Task details → Go through the listing beneath and show each line containing the string "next".
===== Raw data
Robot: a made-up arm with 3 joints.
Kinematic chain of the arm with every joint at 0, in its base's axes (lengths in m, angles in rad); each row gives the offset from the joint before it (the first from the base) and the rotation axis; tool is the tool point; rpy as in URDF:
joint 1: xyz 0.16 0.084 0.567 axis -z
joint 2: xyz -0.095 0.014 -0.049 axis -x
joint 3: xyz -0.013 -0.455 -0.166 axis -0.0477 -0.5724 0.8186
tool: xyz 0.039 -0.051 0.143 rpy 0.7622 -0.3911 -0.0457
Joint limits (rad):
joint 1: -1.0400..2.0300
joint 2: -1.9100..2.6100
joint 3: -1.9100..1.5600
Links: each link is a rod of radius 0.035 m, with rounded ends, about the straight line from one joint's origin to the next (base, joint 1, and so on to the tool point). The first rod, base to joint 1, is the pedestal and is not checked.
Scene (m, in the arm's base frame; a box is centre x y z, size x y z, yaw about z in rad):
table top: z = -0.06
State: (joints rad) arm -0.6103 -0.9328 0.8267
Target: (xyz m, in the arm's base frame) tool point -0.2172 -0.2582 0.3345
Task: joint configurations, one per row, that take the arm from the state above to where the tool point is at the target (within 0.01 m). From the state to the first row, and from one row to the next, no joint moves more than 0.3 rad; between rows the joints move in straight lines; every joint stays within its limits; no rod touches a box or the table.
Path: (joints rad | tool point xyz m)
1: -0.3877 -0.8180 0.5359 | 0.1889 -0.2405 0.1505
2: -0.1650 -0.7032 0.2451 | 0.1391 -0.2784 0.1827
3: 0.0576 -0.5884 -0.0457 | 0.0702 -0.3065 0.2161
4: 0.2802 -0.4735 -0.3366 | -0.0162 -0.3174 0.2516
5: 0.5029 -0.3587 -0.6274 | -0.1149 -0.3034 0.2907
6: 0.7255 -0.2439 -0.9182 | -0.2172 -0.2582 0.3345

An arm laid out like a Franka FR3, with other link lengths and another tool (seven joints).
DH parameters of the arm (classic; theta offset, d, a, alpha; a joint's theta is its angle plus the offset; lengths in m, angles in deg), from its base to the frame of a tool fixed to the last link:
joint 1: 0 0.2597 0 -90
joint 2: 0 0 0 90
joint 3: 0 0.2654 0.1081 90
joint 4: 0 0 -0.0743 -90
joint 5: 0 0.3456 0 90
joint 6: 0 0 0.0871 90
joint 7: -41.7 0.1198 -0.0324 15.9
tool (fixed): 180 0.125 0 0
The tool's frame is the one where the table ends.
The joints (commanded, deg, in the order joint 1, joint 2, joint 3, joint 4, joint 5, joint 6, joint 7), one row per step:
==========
Solution to this exercise →
Links: each link is a rod of radius 0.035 m, with rounded ends, about the straight line from one joint's origin to the next (base, joint 1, and so on to the tool point). The first rod, base to joint 1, is the pedestal and is not checked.
Task: joint configurations, one per row, that take the arm from the state above to where the tool point is at the target (within 0.01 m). From the state to the first row, and from one row to the next, no joint moves more than 0.3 rad; between rows the joints move in straight lines; every joint stays within its limits; no rod touches a box or the table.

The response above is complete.